* _PROMPT_
The lines to extract run from the first line of the entries through the line that contains "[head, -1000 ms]"; reproduce exactly those lines and no others.

(Source records)

- Opening Delimiter -

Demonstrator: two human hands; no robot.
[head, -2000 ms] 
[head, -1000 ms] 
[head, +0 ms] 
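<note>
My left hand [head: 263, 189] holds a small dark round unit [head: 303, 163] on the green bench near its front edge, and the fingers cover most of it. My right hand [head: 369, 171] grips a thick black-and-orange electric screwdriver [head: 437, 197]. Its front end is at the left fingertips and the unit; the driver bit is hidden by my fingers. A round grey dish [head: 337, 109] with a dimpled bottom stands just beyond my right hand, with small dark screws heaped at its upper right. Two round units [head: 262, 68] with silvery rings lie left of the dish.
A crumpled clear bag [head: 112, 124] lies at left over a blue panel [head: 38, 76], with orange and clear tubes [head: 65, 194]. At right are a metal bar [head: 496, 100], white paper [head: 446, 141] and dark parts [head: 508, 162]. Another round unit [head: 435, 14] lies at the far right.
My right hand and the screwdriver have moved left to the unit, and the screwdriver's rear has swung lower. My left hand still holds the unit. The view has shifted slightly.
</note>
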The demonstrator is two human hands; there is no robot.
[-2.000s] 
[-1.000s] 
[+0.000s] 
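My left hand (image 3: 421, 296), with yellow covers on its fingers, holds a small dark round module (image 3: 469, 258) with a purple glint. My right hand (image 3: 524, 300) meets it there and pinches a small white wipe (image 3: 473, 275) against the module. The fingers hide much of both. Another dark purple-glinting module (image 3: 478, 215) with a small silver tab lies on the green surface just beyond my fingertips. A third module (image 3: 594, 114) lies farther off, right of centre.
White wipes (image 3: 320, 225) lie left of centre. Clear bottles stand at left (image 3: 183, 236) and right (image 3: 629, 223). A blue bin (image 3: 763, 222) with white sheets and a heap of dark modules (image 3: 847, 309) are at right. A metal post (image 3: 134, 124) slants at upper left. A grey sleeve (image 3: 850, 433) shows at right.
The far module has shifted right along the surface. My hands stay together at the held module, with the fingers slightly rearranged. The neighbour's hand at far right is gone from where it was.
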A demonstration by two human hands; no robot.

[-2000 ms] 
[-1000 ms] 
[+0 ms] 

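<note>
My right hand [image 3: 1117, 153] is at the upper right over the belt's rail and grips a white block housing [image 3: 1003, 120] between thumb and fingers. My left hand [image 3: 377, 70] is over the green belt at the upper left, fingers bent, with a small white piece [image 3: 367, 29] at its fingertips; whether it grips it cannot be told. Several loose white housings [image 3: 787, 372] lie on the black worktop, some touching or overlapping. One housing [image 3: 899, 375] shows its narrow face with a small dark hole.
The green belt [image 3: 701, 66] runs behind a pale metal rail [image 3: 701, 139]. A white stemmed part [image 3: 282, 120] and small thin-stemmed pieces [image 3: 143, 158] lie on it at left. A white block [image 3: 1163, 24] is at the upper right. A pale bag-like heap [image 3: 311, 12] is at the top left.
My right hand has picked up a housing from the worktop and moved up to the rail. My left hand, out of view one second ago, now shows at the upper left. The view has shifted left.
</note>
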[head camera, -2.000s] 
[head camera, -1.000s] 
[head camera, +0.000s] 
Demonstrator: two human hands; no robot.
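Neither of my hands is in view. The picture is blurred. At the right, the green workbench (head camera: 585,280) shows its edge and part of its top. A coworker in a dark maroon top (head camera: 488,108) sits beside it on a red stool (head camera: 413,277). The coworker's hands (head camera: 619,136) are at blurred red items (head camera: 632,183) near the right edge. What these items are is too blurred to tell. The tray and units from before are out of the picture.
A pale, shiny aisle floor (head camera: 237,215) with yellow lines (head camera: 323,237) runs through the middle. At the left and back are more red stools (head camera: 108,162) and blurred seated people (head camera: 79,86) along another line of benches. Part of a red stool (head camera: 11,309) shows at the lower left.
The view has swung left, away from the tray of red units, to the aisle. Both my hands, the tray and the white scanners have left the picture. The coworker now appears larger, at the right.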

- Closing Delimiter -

* _RESULT OF THE TASK_
Demonstrator: two human hands; no robot.
[head, -2000 ms] 
[head, -1000 ms] 

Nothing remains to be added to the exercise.